About SPA Agreements

Obtaining Special Protocol Assessment (SPA) designation from the FDA is an important step as it reinforces the potential of a promising drug in clinical development. The SPA agreement delineates key statistical and clinical endpoint requirements, streamlining the process toward a product gaining FDA approval should the agreed upon criteria and outcomes be met. The SPA process itself can be iterative in nature. In fact, according to industry data, 78 percent of SPAs require multiple review cycles and an average of three months to finalize the SPA. For more information about the FDA’s SPA program, please visit:http://www.fda.gov/downloads/Drugs/GuidanceComplianceRegulatoryInformation/Guidances/ucm080571.pdf.

“We are extremely proud of Brilacidin as it represents the first potential new class of antibiotics to treat serious skin infections in some twenty plus years and very much look forward to the start of the Phase 3 ABSSSI trial as soon as our SPA discussions with the FDA conclude,” stated Leo Ehrlich, Chief Executive Officer of Cellceutix. ”There is a huge unmet medical need, worldwide, for newer and better antibiotics, with the market likely to gravitate toward single-dose drugs like Brilacidin. Commonly praised by clinicians once introduced to it, Brilacidin is positioned to help fill this void, and in the process, further unlock shareholder value. In addition, we see the ABSSSI clinical trials as a gateway for Brilacidin’s use in bacterial biofilm infections and its use in the treatment of diabetic foot infections.”

Clinical Advisory Board Addition

Dr. Frances A. Farraye MD, MSc, has joined the Cellceutix Clinical Advisory Board. Dr. Farraye is Clinical Director in the Section of Gastroenterology and Co-Director of the Center for Digestive Disorders at Boston Medical Center. He is also Professor of Medicine at the Boston University School of Medicine. Prior to accepting the position, Dr. Farraye consulted with Cellceutix to help design the protocol for its planned Phase 2 ulcerative proctitis clinical trial. Commented CEO Leo Ehrlich, “We are thrilled to have Dr. Farraye formally join the Celleutix team. His expertise and leadership has been clearly demonstrated throughout his stellar career. Dr. Farraye’s experience and knowledge will help us explore Brilacidin’s potential in treating other gastroenterological conditions.

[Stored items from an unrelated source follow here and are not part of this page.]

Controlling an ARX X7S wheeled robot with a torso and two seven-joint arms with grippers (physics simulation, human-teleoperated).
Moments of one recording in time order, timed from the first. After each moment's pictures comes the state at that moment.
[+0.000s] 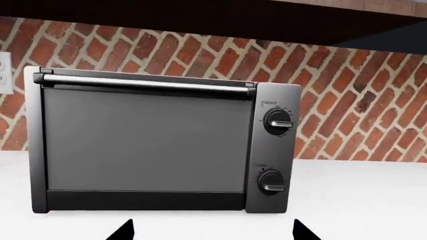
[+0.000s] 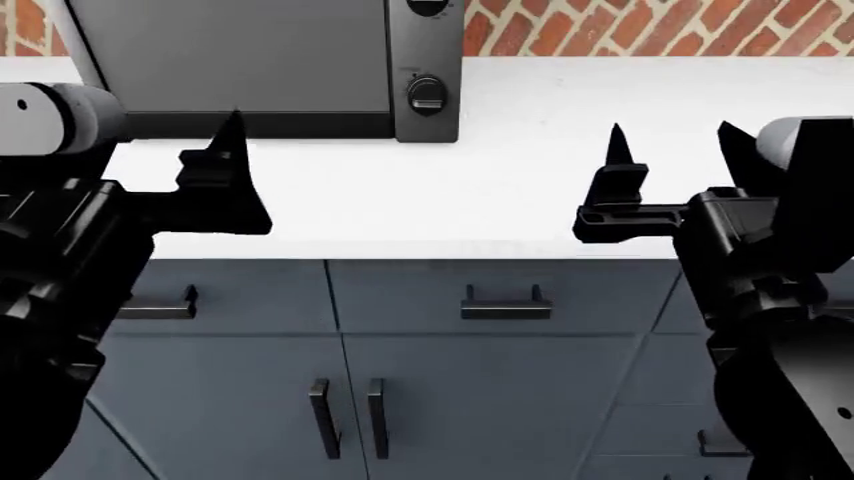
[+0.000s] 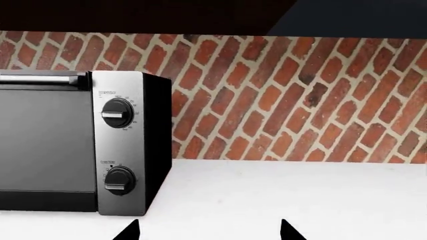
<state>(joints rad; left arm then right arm) -0.86 -0.36 -0.38 0.76 -1.45 -1.47 -0.84 0.74 0.18 0.16 -0.89 0.34 1.41 0.10</state>
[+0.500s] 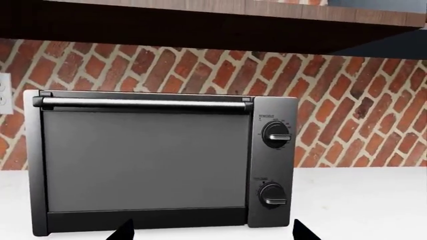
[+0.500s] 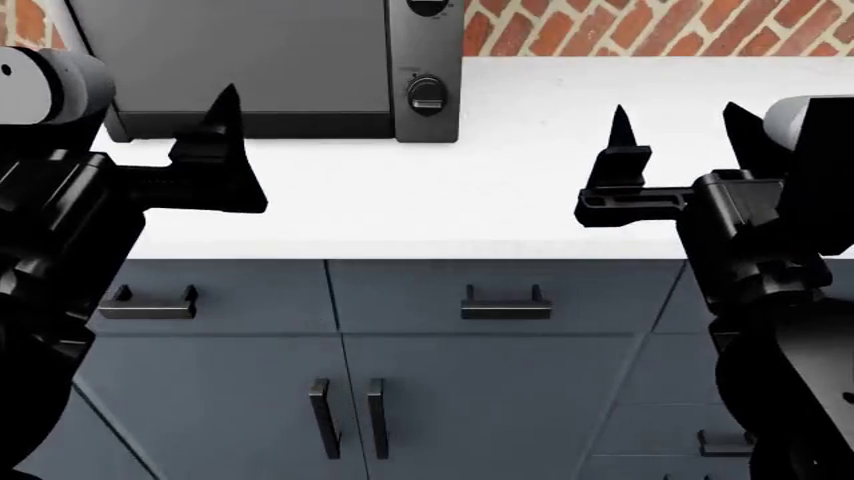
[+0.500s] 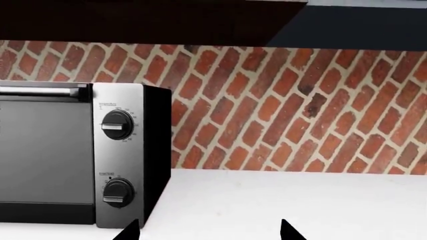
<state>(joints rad) -0.92 -0.41 -0.30 0.74 -1.42 -1.42 -0.81 0.77 0.19 0.15 -0.86 0.35 1.39 0.12</state>
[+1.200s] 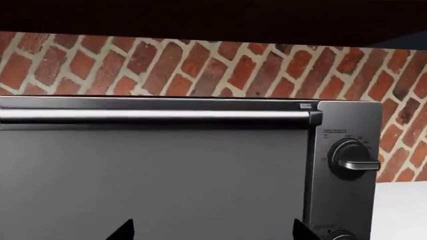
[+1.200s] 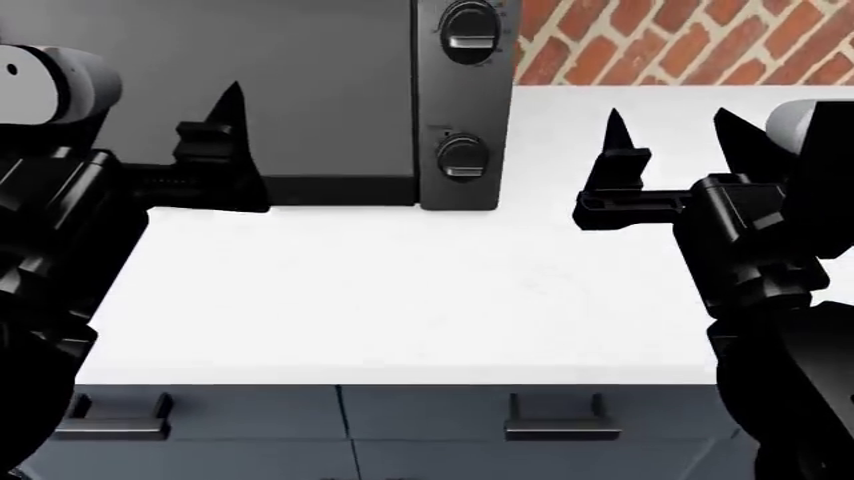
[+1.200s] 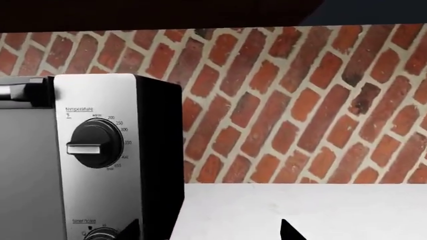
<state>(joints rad) -0.91 -0.44 -0.25 0.74 -1.42 -1.36 -0.82 0.77 0.17 0.19 -0.86 0.40 1.40 0.12</state>
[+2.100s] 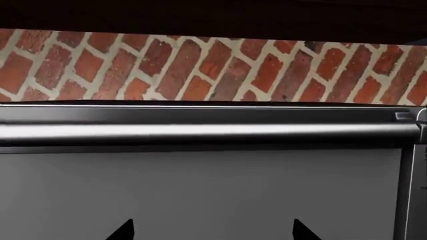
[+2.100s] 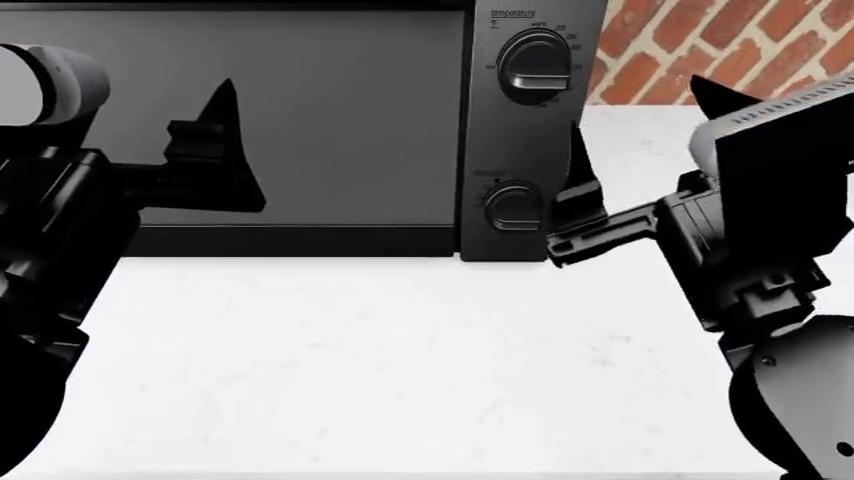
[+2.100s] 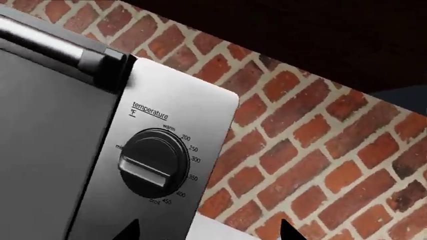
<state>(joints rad) -0.91 -0.49 -0.23 0.75 -1.46 -1.31 -0.85 0.82 0.42 -0.09 -0.96 0.41 1.38 0.12</state>
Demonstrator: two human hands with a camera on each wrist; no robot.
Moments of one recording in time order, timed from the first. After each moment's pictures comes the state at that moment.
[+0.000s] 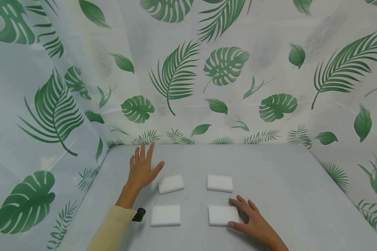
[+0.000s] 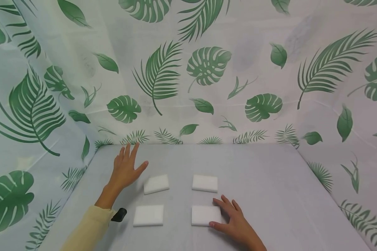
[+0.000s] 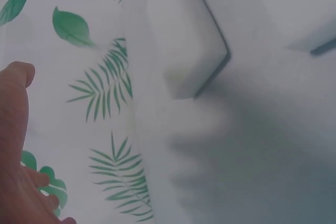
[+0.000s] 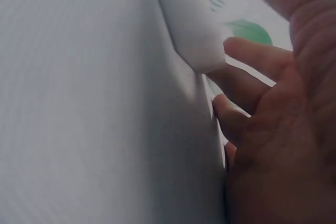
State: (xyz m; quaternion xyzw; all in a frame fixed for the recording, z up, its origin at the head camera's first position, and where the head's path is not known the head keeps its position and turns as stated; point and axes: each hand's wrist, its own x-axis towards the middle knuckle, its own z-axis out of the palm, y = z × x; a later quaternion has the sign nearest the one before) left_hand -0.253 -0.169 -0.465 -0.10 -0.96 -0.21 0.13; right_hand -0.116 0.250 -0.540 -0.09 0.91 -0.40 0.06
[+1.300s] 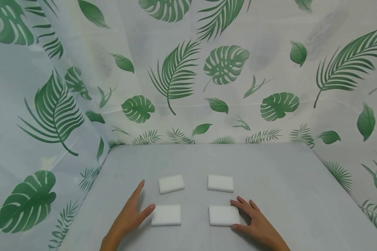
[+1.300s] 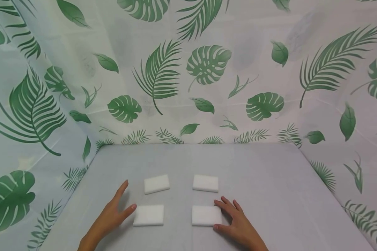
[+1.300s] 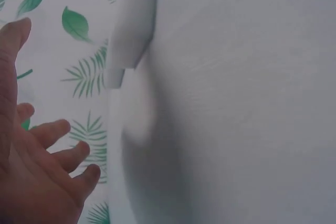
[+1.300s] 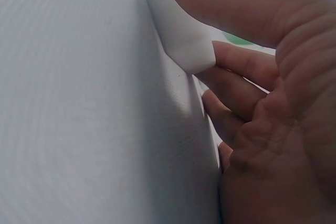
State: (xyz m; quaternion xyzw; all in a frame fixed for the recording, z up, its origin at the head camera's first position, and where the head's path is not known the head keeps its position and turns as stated) left_hand -0.136 -0.203 -0.522 -0.08 -0.91 -0.41 0.01; right_hand -0.115 0.257 -0.548 -0.14 0.90 -0.41 0.00
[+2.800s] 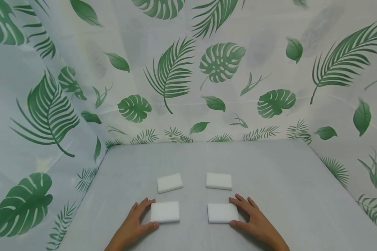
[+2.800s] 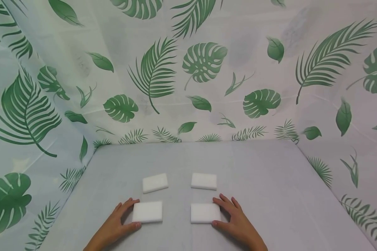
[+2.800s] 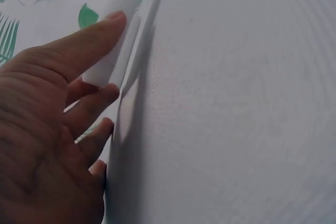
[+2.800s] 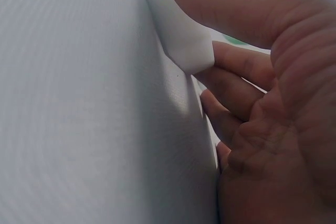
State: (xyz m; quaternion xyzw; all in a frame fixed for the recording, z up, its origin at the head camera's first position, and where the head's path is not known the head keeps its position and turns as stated) left_hand -0.116 -0.196 -0.543 -0.08 -0.90 -0.41 -0.07; right_hand -0.112 0.255 -0.549 -0.14 0.90 -0.41 -0.02
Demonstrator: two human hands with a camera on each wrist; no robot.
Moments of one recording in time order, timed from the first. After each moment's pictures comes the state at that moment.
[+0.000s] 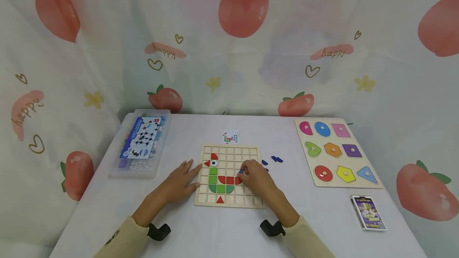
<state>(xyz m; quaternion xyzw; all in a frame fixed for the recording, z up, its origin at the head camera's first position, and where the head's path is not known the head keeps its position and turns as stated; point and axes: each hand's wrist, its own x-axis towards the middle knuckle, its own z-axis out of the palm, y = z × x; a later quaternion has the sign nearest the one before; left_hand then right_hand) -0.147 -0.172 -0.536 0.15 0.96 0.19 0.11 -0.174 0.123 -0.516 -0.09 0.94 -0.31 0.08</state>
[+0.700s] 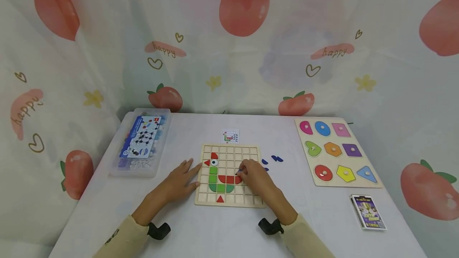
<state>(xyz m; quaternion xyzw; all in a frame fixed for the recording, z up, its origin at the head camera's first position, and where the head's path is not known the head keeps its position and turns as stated) -0.147 -0.172 -0.533 0.15 0.96 0.19 0.11 -0.177 0.118 -0.517 -0.11 0.94 -0.30 0.08</state>
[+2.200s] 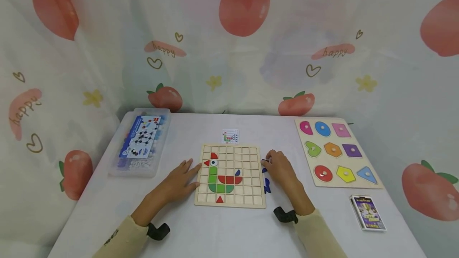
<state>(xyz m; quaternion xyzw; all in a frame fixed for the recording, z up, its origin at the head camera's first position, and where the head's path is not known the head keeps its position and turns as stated) -0.149 -0.173 -0.539 0.14 0.97 0.18 0.11 -0.212 0.189 -0.522 -0.02 0.96 -0.26 0.04</state>
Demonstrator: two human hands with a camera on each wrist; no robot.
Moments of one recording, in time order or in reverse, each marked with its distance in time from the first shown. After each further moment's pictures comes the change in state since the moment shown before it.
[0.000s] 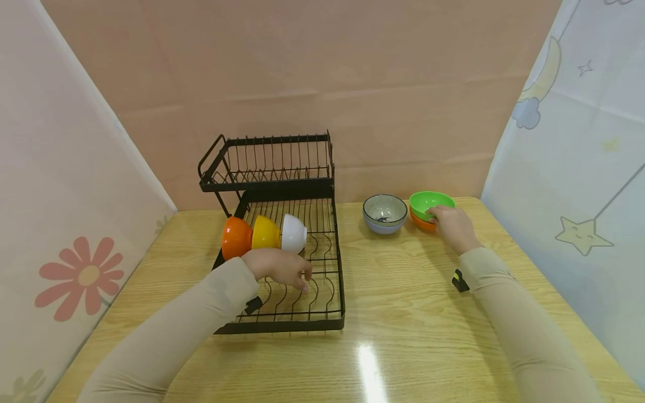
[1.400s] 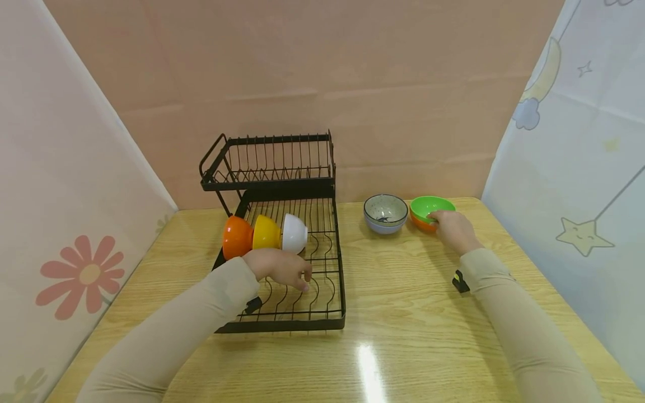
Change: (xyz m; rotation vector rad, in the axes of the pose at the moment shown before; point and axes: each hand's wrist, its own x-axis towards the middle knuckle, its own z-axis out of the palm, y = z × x) left_hand 0.002 -0.001 0.002 0.025 -0.015 -0.006; right_hand -0.002 -0.001 -0.003 0.046 -0.178 0.114
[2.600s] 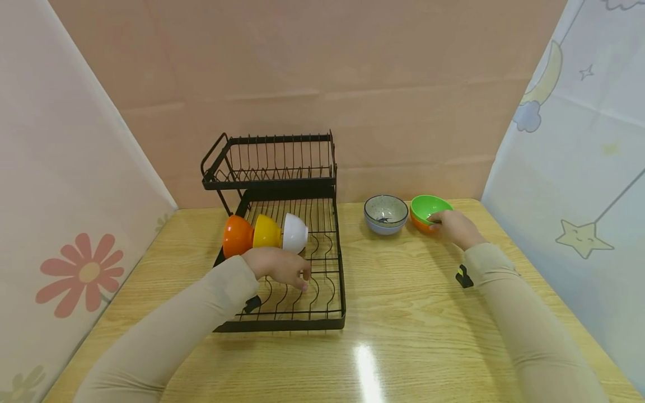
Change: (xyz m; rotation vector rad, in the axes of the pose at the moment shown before) left_hand -0.002 -0.002 -0.001 -0.008 0.009 -0.009; right_hand 0.010 0.008 -0.013 0.094 -0.226 0.011
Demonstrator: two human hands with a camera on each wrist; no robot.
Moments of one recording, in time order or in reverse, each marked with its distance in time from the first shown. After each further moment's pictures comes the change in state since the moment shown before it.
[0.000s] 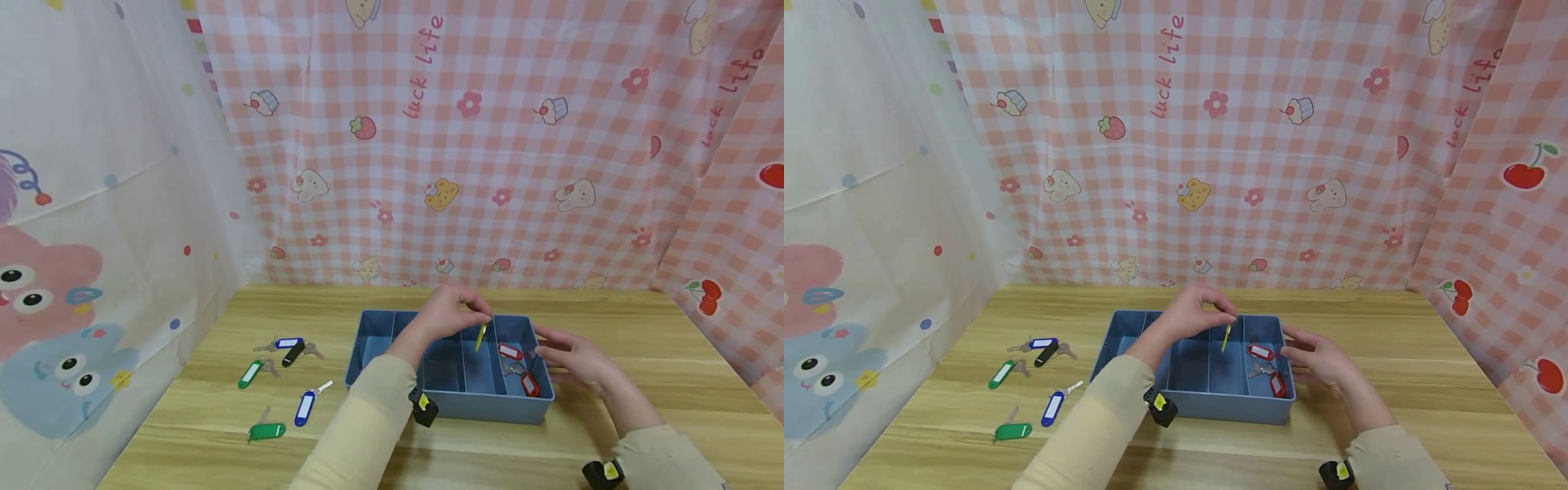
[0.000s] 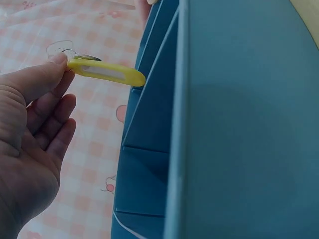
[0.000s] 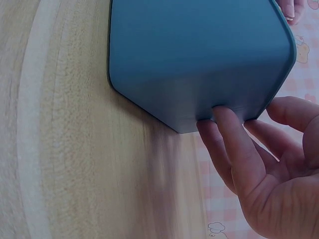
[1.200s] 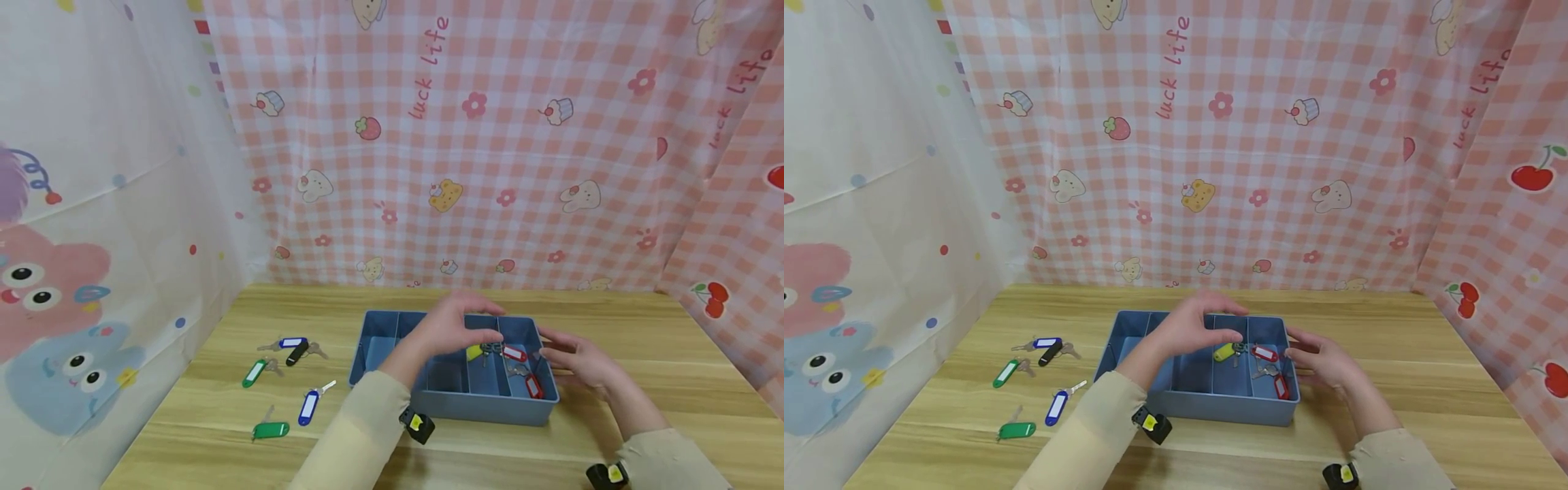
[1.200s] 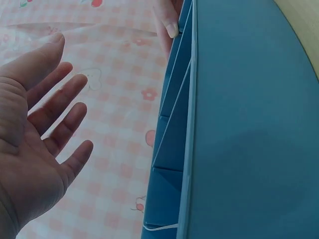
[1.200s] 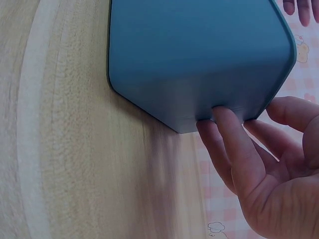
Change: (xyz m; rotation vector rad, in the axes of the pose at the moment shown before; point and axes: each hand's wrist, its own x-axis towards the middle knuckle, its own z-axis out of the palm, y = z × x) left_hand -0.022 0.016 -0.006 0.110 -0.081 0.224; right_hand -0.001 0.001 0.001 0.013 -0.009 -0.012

Brilacidin continues to impress us as we explore its application in numerous clinical areas.”

About Dr. Francis A. Farraye, M.D., MSc.

Francis A. Farraye, M.D., MSc, Professor of Medicine, Clinical Director, Section of Gastroenterology and Co-Director, Center for Digestive Disorders, Boston University School of Medicine

Dr. Farraye is a Fellow of the American College of Physicians, American Society of Gastrointestinal Endoscopy, American Gastroenterological Association and the American College of Gastroenterology. He has published over 350 original manuscripts, abstracts and book chapters. He has served on numerous national and international committees including as a member of the ACG Board of Trustees. The New England CCFA named Dr. Farraye Humanitarian of the Year in 2003. In 2009, the ACG awarded Dr. Farraye the William Carey Award for service to the college. Dr. Farraye has been recognized as “Top Doctor” in Gastroenterology by Boston Magazine and U.S. News and World Report since 2010. His newest books for clinicians are Gastrointestinal Emergencies and Curbside Consultations in Inflammatory Bowel Disease and for patients Questions and Answers about Ulcerative Colitis, Questions and Answers about Crohn’s Disease and Ulcerative Colitis for Dummies.